Harper, British Prime Minister David Cameron and French President Nicolas Sarkozy will likely spend a significant amount of time discussing the crisis prompted by the near financial collapse of Greece. The country’s debt problems have prompted fears of another global credit squeeze.

The meetings will also be a chance for Harper to build some consensus on some policy objectives with two key European leaders ahead of next month’s G20 and G8 summits, which Canada is hosting in Toronto and in Huntsville, Ont., respectively.

"Both the United Kingdom and France are important members of the G8 and G20 and (Harper) intends to raise with both leaders his view that the G20 summit should focus on recovery from the global economic and financial crisis," Dimitri Soudas, Harper’s director of communications, told reporters Friday.

One key issue for the G20 summit to resolve is whether there should be some kind of levy applied globally to banks and financial services companies that could be used to pay for any future bank bailouts.

Sarkozy and Cameron favour this idea but Harper is vehemently opposed to it.

"There is general agreement with the principle that taxpayers should not bear the costs of rescuing the financial sector," said Soudas. "But there are obviously different opinions within the G20 on the issue of a bank tax or a levy. Countries have varied approaches for dealing with the cost of the financial crisis. As we’ve said all along, there is no one-size-fits-all solution."

Earlier this month, Harper sent a letter to all G20 leaders asking, when they come to Toronto at the end of June, they be prepared to commit to some benchmarks on the fiscal health of their national governments.

Harper, along with many other world leaders and central bankers, is worried that rising debt and deficits of some of the world’s largest economies will derail the global economic recovery.

"We now need to reassure markets not just that we’ve been prepared to intervene when we had to, but that governments can run responsible and sustainable balances over the long term," Harper wrote. "The levels of deficit and debt in many countries are reaching levels that markets judge to be unsustainable."

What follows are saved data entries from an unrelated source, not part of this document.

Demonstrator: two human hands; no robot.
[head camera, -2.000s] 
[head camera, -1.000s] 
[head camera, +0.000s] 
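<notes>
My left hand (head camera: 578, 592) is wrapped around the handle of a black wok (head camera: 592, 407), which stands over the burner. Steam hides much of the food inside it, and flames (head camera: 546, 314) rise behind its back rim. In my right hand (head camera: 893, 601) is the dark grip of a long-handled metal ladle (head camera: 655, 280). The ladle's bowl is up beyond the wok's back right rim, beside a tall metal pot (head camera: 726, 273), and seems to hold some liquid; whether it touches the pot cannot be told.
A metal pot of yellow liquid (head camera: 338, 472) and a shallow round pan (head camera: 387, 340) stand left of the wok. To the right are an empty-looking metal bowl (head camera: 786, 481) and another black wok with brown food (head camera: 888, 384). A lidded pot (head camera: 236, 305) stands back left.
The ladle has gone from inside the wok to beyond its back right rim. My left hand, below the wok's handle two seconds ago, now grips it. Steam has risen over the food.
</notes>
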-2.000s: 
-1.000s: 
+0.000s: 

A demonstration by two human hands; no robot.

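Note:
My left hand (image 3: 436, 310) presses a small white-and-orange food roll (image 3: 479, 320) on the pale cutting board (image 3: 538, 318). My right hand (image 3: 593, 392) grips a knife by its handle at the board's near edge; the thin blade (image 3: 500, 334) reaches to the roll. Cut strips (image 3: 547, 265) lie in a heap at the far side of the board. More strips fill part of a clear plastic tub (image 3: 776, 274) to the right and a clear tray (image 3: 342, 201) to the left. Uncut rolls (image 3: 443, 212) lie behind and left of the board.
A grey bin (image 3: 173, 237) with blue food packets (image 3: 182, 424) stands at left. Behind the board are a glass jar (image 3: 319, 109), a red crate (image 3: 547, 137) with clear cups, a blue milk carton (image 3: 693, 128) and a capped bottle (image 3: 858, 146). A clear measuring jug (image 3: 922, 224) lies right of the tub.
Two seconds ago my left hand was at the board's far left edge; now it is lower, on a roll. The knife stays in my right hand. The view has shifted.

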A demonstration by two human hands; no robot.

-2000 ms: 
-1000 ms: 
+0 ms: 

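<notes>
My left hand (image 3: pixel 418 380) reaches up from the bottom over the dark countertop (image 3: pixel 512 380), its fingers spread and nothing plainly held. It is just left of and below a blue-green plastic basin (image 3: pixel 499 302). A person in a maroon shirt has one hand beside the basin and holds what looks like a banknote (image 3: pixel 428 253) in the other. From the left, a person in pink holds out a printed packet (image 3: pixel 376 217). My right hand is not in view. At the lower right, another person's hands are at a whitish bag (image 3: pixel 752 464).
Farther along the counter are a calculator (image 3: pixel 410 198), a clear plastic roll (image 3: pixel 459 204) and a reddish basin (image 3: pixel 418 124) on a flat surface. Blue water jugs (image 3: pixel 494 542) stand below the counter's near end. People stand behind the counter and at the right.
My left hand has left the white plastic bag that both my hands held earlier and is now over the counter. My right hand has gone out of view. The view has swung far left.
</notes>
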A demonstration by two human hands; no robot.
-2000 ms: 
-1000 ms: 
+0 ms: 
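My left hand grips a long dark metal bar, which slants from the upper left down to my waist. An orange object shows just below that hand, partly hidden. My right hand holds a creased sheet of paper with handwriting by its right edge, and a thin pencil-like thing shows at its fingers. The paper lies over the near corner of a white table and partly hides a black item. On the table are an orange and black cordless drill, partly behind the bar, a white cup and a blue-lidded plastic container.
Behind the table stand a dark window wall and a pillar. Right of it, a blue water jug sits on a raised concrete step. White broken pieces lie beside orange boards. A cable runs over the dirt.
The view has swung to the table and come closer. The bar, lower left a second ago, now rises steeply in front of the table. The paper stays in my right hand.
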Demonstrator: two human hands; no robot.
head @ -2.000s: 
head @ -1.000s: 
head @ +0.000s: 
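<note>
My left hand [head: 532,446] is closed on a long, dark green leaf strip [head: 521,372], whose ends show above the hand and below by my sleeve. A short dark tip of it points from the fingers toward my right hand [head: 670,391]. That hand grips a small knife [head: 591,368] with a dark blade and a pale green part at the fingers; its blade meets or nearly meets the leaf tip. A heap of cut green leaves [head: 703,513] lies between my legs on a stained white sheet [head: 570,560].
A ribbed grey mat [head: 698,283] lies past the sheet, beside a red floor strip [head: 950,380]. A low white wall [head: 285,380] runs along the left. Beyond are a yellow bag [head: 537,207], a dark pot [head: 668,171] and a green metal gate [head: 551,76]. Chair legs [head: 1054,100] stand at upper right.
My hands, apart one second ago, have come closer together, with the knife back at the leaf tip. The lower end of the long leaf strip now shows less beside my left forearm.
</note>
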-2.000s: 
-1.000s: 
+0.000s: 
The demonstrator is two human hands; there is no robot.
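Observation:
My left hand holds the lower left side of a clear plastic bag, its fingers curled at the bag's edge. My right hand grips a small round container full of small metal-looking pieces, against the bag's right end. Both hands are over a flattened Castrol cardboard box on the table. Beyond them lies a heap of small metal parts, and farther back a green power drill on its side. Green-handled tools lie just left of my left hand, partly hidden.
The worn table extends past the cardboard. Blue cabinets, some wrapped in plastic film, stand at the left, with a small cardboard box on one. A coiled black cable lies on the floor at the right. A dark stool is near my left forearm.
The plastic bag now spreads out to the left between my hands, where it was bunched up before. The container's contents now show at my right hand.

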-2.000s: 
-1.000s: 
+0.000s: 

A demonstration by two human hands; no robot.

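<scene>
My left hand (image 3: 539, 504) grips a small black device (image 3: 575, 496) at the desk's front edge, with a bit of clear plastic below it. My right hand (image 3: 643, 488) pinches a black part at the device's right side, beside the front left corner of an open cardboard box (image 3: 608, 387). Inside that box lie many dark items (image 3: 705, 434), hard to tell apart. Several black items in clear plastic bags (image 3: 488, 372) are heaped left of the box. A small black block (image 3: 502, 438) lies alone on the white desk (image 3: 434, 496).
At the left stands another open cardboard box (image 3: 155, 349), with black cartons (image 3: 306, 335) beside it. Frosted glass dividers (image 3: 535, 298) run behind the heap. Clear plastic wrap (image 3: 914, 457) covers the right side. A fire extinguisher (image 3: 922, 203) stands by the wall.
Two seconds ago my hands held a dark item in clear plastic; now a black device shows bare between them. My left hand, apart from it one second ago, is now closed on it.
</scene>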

A senior Canadian government official involved in the discussions with other countries on the fiscal crisis said Harper’s letter appears to have struck the right note with G20 members.

"Certainly the feedback from finance deputy ministers and (G20) sherpas has been very positive on Prime Minister Harper’s letter," said the official. "The identification of the need to elaborate clear and more credible fiscal consolidation plans is increasingly recognized."

Sherpas are designated bureaucrats or emissaries who represent each G20 leader in talks leading up to the actual summit.

Harper will be the first foreign leader that Cameron will meet as prime minister, a role he took over on May 11 after his country’s May 6 general election. He leads a coalition government of Conservatives – Cameron’s party – and Liberal Democrats.

Harper has met Cameron before, as the leader of the British Parliament’s opposition.

World leaders, central bankers, and financial investors have been concerned about the fiscal probity of countries like Greece, Portugal, Ireland and Spain, but there are also concerns that giants like the U.S. and Japan must also provide credible assessments of their return to sustainable government fiscal policies.

"We can confront our fiscal challenge with clear and realistic plans for fiscal consolidation, or we can wait for markets to dictate the terms for us," Harper wrote.

Harper departs for Europe next Wednesday. He will meet Cameron on Thursday over lunch at 10 Downing Street and will meet Sarkozy the next day in Paris. He returns to Ottawa Friday evening.